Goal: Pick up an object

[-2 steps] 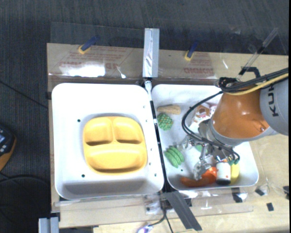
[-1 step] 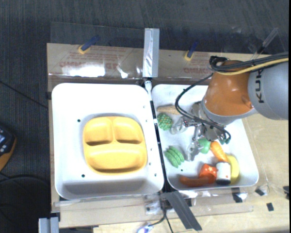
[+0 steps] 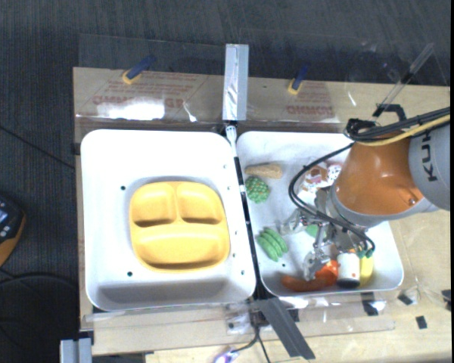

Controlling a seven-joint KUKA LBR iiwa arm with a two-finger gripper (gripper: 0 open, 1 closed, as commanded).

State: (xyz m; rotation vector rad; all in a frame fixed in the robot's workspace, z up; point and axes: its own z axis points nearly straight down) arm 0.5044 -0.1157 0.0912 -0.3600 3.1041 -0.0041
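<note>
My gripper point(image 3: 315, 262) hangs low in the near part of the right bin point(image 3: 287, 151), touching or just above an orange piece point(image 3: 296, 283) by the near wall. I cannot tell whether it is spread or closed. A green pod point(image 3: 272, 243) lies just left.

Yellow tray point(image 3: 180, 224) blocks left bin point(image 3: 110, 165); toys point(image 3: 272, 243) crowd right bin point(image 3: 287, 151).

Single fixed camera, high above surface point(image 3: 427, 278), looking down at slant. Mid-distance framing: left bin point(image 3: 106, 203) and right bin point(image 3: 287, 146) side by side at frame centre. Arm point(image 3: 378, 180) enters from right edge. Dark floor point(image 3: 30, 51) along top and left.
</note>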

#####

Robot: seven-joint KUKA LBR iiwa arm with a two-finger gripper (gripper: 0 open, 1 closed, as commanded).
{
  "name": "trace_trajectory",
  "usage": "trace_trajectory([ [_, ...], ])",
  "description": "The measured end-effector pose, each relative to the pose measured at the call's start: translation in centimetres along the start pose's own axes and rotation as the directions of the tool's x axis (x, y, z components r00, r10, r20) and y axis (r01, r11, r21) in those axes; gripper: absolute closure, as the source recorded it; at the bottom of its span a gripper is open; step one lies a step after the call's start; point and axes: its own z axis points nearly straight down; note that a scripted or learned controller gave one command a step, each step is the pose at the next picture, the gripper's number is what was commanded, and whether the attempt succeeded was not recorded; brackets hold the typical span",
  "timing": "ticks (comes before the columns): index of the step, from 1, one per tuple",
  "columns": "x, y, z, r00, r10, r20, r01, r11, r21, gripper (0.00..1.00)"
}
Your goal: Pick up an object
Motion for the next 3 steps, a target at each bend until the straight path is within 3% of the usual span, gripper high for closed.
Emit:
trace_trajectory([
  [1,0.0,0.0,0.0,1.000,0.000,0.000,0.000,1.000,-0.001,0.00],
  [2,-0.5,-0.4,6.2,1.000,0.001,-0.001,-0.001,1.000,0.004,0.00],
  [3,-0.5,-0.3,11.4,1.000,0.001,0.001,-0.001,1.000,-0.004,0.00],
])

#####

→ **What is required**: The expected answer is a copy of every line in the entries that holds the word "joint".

→ **Exercise response**:
Controlling a seven-joint KUKA LBR iiwa arm with a two-finger gripper (gripper: 0 open, 1 closed, as commanded).
Robot: seven-joint KUKA LBR iiwa arm with a two-finger gripper (gripper: 0 open, 1 closed, as commanded).

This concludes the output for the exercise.